C’est donc très logiquement que cette jeunesse tente de ré-enchanter un monde de moins en moins enchanteur. D’où l’engouement pour les philosophies orientales dans lesquelles on cherche une autre spiritualité. En la matière, l’écrivain Jack Kerouac est un précurseur. Fier de ses racines françaises et du catholicisme de son enfance, il s’en va pourtant chercher ailleurs. C’est le père du mouvement beatnik et, par la force des choses, le grand-père de ces rockers devenus hippies. Pour tout arranger, le matérialisme protestant et anglo-saxon pouvait encore faire illusion tant qu’il se paraît des couleurs de l’altruisme messianique. Mais les assassinats du président John Fitzgerald Kennedy et du pasteur Martin Luther King ont tôt fait de mettre fin au rêve états-unien. La guerre du Vietnam fait le reste.

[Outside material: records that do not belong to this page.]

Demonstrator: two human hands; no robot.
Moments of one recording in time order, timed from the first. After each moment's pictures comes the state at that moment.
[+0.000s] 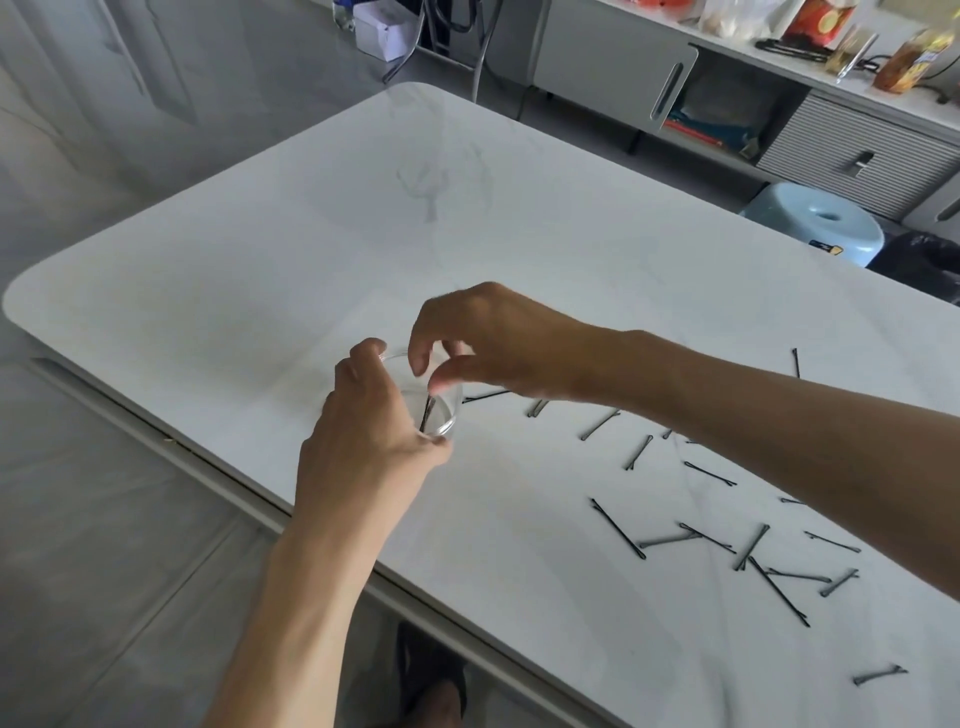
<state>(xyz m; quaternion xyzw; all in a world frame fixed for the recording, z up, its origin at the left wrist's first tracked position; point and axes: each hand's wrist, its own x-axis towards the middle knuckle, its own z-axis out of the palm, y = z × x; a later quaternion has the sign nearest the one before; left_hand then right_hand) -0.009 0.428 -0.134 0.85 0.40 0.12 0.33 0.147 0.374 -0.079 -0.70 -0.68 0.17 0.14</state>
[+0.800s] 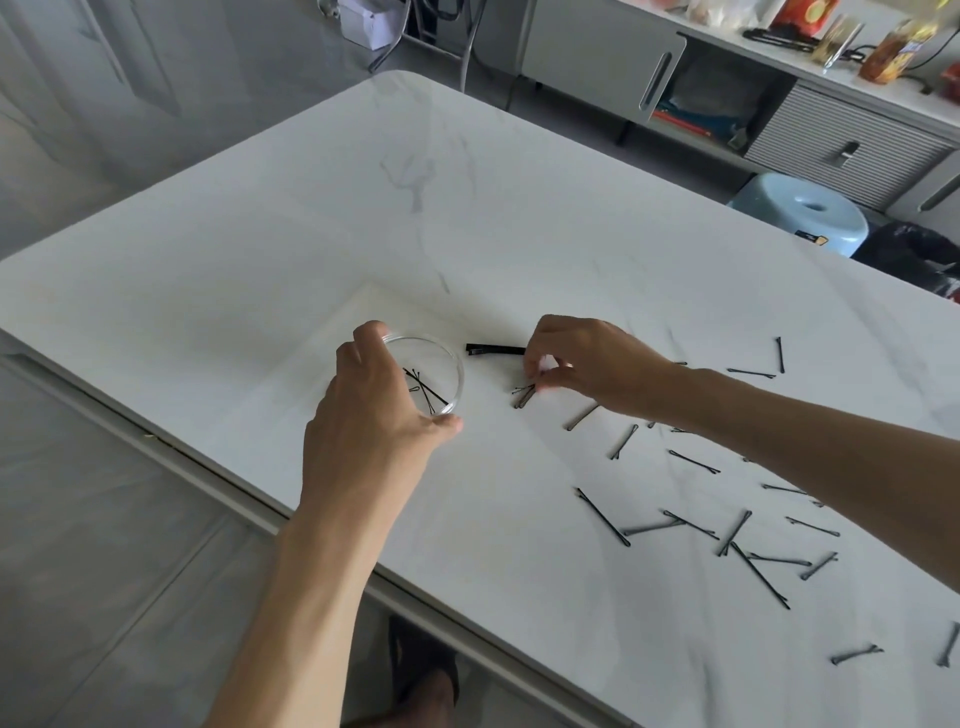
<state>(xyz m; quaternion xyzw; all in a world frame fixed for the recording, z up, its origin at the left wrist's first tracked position) 0.005 0.420 -0.132 0.85 0.39 0.15 0.31 0.215 0.295 -0.134 -0.79 -0.58 0.15 0.10</state>
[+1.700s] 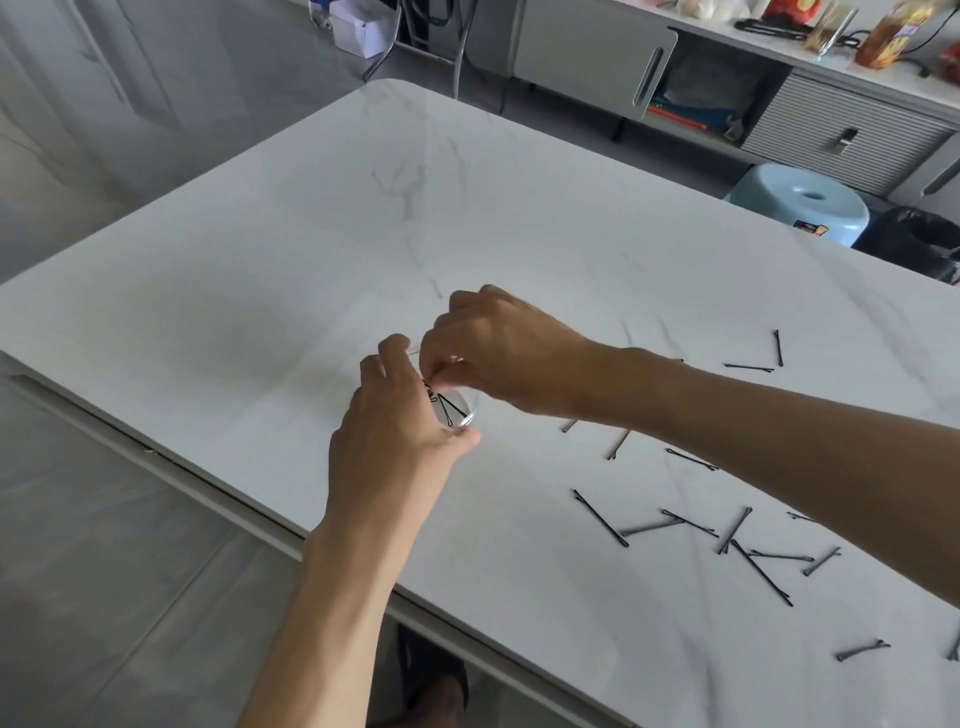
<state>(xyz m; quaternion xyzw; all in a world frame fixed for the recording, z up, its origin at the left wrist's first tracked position) 0.016 0.405 -0.133 0.86 0.38 0.13 0.31 0.157 0.351 -0.096 -0.69 -0.72 0.03 0.08</state>
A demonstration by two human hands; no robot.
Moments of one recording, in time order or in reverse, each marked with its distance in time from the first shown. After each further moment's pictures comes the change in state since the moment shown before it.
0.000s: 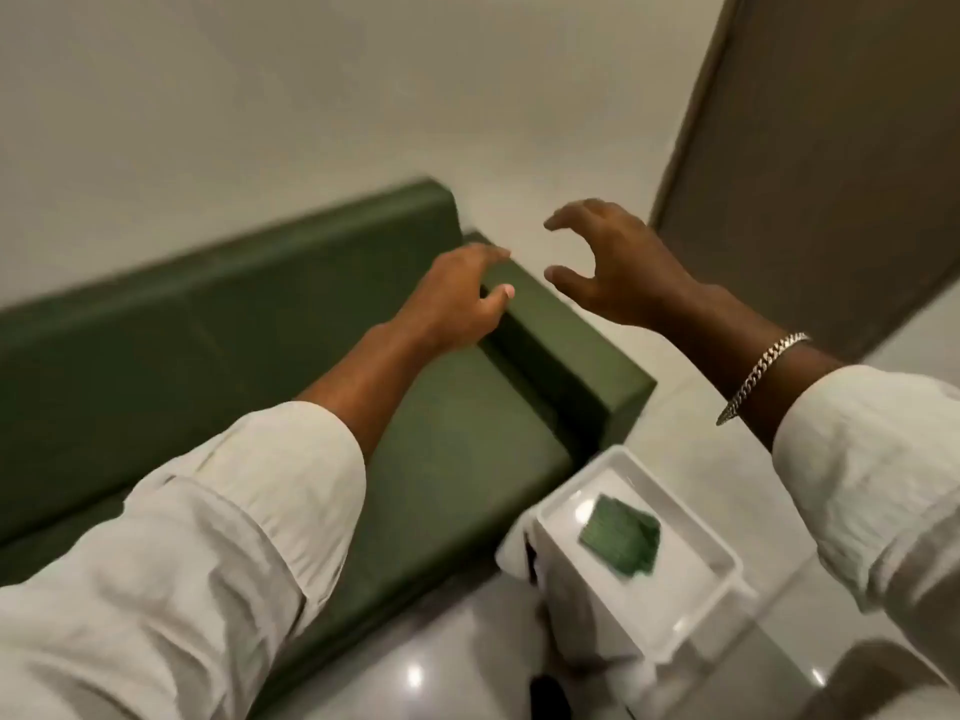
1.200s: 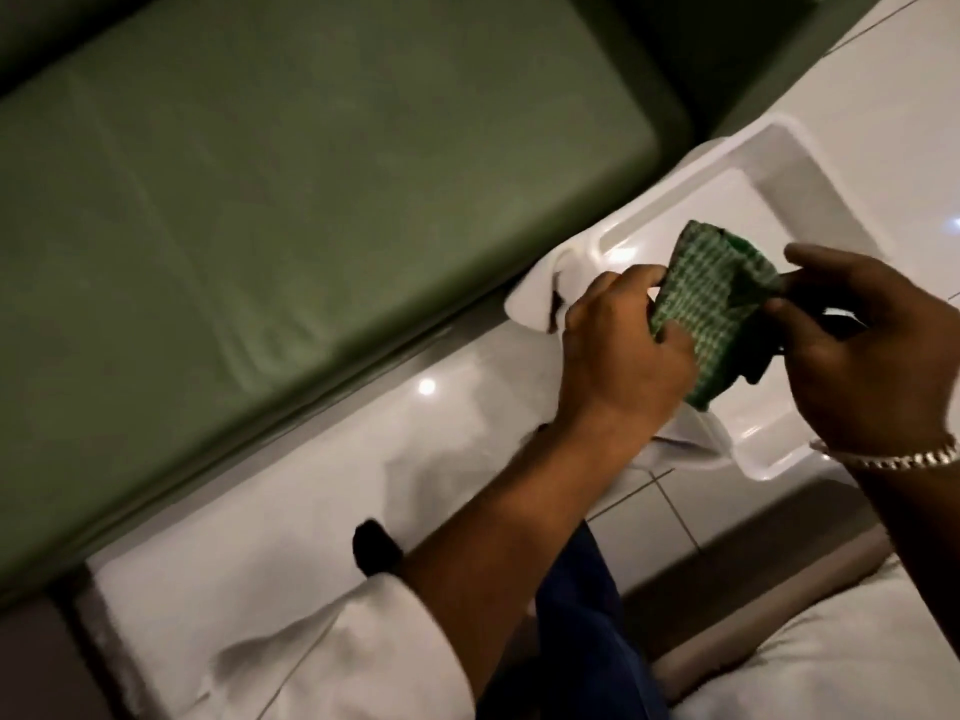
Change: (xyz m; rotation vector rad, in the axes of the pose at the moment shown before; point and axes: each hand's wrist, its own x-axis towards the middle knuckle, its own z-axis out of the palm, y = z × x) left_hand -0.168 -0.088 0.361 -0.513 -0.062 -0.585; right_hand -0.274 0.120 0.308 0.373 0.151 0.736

Quand le « Système » capitaliste récupère tout…

Et le rock, devenu contre-culture officieuse, devient peu à peu culture officielle, tant le Système capitaliste, de par sa plasticité, demeure toujours le plus fort. Quand, en 1965, Élisabeth II, reine d’Angleterre, décore les Beatles de l’ordre de l’Empire britannique, elle étouffe dans l’œuf toute tentative de véritable rébellion. Dans le même temps, le Swinging London est dans la foulée récupéré par l’industrie médiatique. Quelques années après, ayant digéré le rock ; le « Système » en fera de même du rap actuel, genre musical devenu actuellement quasi institutionnel.

Alors oui, Benoît Sabatier et Maryan Guizy n’ont pas tort en affirmant que le rock a « changé » le monde. Mais il serait plus juste de rappeler qu’il n’a été que l’un des symptômes ayant accompagné un changement qui était déjà là, en sommeil. Et ce monde, nos rockers du siècle dernier n’auront fait que l’éveiller. Plus qu’un acteur majeur, cette révolution musicale n’aura été qu’un témoin mineur. Pas plus qu’il ne faut minimiser son importance, au moins convient-il de la remettre à sa juste place. Surtout depuis que le rock, initialement musique de jeunes, est devenu signe de ralliement des vieux. Comme quoi tout arrive.